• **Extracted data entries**
········

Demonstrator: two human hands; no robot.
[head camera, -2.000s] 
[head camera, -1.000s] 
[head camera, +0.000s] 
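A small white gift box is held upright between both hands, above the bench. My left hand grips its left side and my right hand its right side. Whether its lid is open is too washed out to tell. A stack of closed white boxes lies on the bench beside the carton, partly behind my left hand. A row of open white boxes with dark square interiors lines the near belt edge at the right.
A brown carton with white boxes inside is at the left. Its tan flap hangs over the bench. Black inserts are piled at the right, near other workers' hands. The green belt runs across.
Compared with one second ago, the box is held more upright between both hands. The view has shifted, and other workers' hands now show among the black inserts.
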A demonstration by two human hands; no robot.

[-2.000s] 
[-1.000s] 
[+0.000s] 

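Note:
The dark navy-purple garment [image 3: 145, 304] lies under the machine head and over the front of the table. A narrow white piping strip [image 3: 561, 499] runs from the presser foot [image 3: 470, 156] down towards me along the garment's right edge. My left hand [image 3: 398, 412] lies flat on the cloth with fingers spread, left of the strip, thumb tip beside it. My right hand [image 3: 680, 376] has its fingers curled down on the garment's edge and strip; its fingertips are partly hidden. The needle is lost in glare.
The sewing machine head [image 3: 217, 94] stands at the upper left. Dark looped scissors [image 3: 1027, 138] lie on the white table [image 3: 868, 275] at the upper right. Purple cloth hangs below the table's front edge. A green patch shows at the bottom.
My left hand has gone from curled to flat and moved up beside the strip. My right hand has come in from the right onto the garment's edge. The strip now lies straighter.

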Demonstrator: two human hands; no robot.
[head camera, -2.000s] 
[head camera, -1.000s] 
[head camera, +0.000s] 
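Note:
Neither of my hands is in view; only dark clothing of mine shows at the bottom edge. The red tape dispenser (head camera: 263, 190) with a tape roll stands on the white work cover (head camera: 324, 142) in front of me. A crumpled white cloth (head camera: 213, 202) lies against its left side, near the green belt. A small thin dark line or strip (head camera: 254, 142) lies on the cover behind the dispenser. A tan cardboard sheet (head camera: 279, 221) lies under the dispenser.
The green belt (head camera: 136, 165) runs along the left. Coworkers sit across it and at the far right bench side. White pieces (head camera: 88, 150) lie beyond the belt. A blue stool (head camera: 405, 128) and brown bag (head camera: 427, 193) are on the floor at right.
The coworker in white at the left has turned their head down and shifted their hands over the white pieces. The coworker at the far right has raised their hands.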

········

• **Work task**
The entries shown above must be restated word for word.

• **Output of the exercise**
Demonstrator: two human hands; no robot.
[head camera, -2.000s] 
[head camera, -1.000s] 
[head camera, +0.000s] 
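A small white gift box is held upright between both hands, above the bench. My left hand grips its left side and my right hand its right side. Whether its lid is open is too washed out to tell. A stack of closed white boxes lies on the bench beside the carton, partly behind my left hand. A row of open white boxes with dark square interiors lines the near belt edge at the right.
A brown carton with white boxes inside is at the left. Its tan flap hangs over the bench. Black inserts are piled at the right, near other workers' hands. The green belt runs across.
Compared with one second ago, the box is held more upright between both hands. The view has shifted, and other workers' hands now show among the black inserts.
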A demonstration by two human hands; no robot.

[-2.000s] 
[-1.000s] 
[+0.000s] 

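Note:
The dark navy-purple garment [image 3: 145, 304] lies under the machine head and over the front of the table. A narrow white piping strip [image 3: 561, 499] runs from the presser foot [image 3: 470, 156] down towards me along the garment's right edge. My left hand [image 3: 398, 412] lies flat on the cloth with fingers spread, left of the strip, thumb tip beside it. My right hand [image 3: 680, 376] has its fingers curled down on the garment's edge and strip; its fingertips are partly hidden. The needle is lost in glare.
The sewing machine head [image 3: 217, 94] stands at the upper left. Dark looped scissors [image 3: 1027, 138] lie on the white table [image 3: 868, 275] at the upper right. Purple cloth hangs below the table's front edge. A green patch shows at the bottom.
My left hand has gone from curled to flat and moved up beside the strip. My right hand has come in from the right onto the garment's edge. The strip now lies straighter.
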
Demonstrator: two human hands; no robot.
[head camera, -2.000s] 
[head camera, -1.000s] 
[head camera, +0.000s] 
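Note:
Neither of my hands is in view; only dark clothing of mine shows at the bottom edge. The red tape dispenser (head camera: 263, 190) with a tape roll stands on the white work cover (head camera: 324, 142) in front of me. A crumpled white cloth (head camera: 213, 202) lies against its left side, near the green belt. A small thin dark line or strip (head camera: 254, 142) lies on the cover behind the dispenser. A tan cardboard sheet (head camera: 279, 221) lies under the dispenser.
The green belt (head camera: 136, 165) runs along the left. Coworkers sit across it and at the far right bench side. White pieces (head camera: 88, 150) lie beyond the belt. A blue stool (head camera: 405, 128) and brown bag (head camera: 427, 193) are on the floor at right.
The coworker in white at the left has turned their head down and shifted their hands over the white pieces. The coworker at the far right has raised their hands.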

Nothing else is needed, and the exercise is over.